> _WHAT THIS TASK INVOLVES_:
Down to the last line, the material below should be reproduced exactly.

> _RECORDS FOR PROCESSING_:
*****

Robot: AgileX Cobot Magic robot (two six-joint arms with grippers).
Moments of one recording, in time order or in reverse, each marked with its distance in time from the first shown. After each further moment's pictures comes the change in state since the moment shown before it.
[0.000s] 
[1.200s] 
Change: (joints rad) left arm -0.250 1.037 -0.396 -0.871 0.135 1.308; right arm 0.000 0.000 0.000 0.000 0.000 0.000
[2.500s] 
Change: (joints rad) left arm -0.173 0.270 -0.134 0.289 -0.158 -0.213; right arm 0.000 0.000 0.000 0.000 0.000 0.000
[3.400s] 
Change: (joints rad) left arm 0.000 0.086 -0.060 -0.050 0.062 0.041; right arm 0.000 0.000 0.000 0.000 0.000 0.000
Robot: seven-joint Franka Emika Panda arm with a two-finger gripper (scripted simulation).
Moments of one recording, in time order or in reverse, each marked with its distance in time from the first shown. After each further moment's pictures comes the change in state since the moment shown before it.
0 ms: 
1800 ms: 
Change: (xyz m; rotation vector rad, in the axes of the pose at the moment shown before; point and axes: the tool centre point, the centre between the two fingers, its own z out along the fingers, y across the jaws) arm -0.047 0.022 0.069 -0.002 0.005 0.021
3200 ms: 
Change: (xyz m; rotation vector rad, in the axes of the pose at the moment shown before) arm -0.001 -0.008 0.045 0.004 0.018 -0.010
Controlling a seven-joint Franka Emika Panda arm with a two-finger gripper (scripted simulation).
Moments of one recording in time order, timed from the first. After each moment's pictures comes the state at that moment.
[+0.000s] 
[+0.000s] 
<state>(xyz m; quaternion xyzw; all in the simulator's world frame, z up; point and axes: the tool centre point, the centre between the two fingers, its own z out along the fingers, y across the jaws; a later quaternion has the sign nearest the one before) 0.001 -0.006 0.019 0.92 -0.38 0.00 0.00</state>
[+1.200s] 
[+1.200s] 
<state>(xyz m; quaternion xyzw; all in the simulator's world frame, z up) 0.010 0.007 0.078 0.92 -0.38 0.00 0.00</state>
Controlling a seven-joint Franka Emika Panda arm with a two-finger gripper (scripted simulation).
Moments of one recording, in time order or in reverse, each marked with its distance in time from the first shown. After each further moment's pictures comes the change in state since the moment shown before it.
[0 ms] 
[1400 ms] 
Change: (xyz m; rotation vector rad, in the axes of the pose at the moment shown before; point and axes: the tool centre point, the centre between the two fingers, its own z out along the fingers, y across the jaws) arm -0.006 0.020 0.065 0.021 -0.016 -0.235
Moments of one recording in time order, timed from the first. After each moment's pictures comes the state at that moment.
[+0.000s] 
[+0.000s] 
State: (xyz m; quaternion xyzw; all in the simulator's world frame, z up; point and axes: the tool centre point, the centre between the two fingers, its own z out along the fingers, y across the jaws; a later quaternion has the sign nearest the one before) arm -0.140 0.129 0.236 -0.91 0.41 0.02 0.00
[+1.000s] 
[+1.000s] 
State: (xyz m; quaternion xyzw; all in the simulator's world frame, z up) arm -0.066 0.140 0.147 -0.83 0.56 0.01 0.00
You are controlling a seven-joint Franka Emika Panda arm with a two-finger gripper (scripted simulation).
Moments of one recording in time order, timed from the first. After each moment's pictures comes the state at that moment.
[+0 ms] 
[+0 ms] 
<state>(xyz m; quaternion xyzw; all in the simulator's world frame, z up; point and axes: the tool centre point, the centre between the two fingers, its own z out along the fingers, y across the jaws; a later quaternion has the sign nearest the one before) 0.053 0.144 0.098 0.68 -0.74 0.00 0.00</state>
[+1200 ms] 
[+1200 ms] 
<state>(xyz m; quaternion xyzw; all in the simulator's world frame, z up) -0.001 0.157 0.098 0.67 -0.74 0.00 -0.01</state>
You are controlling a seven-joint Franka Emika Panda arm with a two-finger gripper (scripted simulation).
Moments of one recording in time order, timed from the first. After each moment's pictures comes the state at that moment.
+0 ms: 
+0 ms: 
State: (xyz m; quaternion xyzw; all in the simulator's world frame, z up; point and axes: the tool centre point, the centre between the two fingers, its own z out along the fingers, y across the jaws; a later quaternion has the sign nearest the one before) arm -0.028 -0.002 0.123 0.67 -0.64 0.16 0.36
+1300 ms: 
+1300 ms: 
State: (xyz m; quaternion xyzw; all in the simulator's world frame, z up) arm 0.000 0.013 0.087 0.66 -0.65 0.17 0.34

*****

> _RESPONSE BOX_:
Robot: AgileX Cobot Magic robot (two six-joint arms with grippers).
Moments of one recording, in time order or in reverse, each marked with its distance in time from the first shown. After each further moment's pictures comes the change in state since the moment shown before it.
[0.000s] 
[1.200s] 
Change: (joints rad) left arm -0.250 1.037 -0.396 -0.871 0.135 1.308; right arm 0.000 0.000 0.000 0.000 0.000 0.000
[2.500s] 
Change: (joints rad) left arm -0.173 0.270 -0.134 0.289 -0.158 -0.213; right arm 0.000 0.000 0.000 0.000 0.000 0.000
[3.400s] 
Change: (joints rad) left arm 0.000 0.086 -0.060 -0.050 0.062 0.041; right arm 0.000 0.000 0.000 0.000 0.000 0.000
Robot: seven-joint Franka Emika Panda arm with a two-finger gripper (scripted simulation).
Moments of one recording, in time order or in reverse, each marked with its distance in time from the first shown. After each further moment's pictures comes the change in state since the moment shown before it.
0 ms: 
1800 ms: 
Change: (xyz m; rotation vector rad, in the axes of the pose at the moment shown before; point and axes: the tool centre point, the centre between the two fingers, its own z out along the fingers, y across the jaws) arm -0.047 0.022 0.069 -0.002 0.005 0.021
3200 ms: 
Change: (xyz m; rotation vector rad, in the axes of the pose at the moment shown before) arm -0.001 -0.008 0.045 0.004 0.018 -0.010
Controlling a seven-joint Franka Emika Panda arm with a two-finger gripper (scripted simulation).
Moments of one recording in time order, timed from the first. After each moment's pictures comes the state at that moment.
[+0.000s] 
[+0.000s] 
<state>(xyz m; quaternion xyzw; all in the simulator's world frame, z up; point and axes: the tool centre point, the centre between the two fingers, its own z out along the fingers, y across the jaws; a later quaternion has the sign nearest the one before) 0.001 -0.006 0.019 0.92 -0.38 0.00 0.00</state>
[+1.200s] 
[+1.200s] 
<state>(xyz m; quaternion xyzw; all in the simulator's world frame, z up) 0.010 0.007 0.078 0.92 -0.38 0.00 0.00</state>
Controlling a seven-joint Franka Emika Panda arm with a two-finger gripper (scripted simulation).
Moments of one recording, in time order or in reverse, each marked with its distance in time from the first shown. After each further moment's pictures comes the change in state since the moment shown before it.
[0 ms] 
[1400 ms] 
Change: (xyz m; rotation vector rad, in the axes of the pose at the moment shown before; point and axes: the tool centre point, the centre between the two fingers, its own z out along the fingers, y across the jaws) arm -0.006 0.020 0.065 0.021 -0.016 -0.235
Moments of one recording in time order, timed from the first. After each moment's pictures comes the state at that moment.
[+0.000s] 
[+0.000s] 
State: (xyz m; quaternion xyzw; all in the simulator's world frame, z up; point and axes: the tool centre point, the centre between the two fingers, its own z out along the fingers, y across the jaws; a later quaternion has the sign nearest the one before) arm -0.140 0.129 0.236 -0.91 0.41 0.02 0.00
[+1.000s] 
[+1.000s] 
State: (xyz m; quaternion xyzw; all in the simulator's world frame, z up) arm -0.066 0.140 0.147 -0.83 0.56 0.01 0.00
You are controlling a seven-joint Franka Emika Panda arm with a two-finger gripper (scripted simulation).
Moments of one recording in time order, timed from the first. After each moment's pictures comes the state at that moment.
[+0 ms] 
[+0 ms] 
<state>(xyz m; quaternion xyzw; all in the simulator's world frame, z up; point and axes: the tool centre point, the centre between the two fingers, its own z out along the fingers, y across the jaws; a later quaternion has the sign nearest the one before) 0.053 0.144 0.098 0.68 -0.74 0.00 0.00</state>
[+1200 ms] 
[+1200 ms] 
<state>(xyz m; quaternion xyzw; all in the simulator's world frame, z up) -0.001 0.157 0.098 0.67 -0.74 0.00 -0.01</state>
You are controlling a seven-joint Franka Emika Panda arm with a two-finger gripper (scripted simulation).
Moments of one recording in time order, timed from the first. After each moment's pictures comes the state at that moment.
+0 ms: 
+0 ms: 
State: (xyz m; quaternion xyzw; all in the simulator's world frame, z up; point and axes: the tool centre point, the centre between the two fingers, its own z out along the fingers, y across the jaws; a later quaternion has the sign nearest the one before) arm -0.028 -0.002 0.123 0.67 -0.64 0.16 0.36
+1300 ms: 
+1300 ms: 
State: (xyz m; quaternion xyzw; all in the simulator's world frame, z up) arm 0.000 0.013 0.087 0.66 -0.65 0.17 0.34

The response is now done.